■ **Exercise details**
Here is the listing. Report each line in it that contains the string "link".
== Segment start ==
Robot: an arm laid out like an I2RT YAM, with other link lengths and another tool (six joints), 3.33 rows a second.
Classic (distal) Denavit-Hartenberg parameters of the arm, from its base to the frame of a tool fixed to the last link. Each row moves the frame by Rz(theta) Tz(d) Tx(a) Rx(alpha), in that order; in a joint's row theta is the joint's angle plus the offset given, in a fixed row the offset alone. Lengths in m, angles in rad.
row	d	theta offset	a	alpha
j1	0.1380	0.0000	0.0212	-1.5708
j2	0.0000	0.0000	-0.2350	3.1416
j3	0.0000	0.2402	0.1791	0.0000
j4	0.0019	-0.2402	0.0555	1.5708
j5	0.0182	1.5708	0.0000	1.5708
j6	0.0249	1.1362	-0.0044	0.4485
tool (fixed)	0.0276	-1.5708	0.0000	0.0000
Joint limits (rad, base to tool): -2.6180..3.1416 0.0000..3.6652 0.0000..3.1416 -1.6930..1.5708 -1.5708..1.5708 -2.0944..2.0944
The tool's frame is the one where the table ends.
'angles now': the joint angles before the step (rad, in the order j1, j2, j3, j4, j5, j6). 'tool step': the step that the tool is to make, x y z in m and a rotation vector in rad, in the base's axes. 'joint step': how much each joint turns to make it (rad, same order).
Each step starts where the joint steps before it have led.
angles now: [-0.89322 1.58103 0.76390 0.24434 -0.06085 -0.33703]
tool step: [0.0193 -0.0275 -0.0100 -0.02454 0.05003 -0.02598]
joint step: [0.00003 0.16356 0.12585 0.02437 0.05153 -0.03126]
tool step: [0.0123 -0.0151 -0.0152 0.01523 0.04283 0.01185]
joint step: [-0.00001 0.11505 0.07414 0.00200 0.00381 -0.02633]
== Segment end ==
■ **Exercise response**
Robot: an arm laid out like an I2RT YAM, with other link lengths and another tool (six joints), 3.33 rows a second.
Classic (distal) Denavit-Hartenberg parameters of the arm, from its base to the frame of a tool fixed to the last link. Each row moves the frame by Rz(theta) Tz(d) Tx(a) Rx(alpha), in that order; in a joint's row theta is the joint's angle plus the offset given, in a fixed row the offset alone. Lengths in m, angles in rad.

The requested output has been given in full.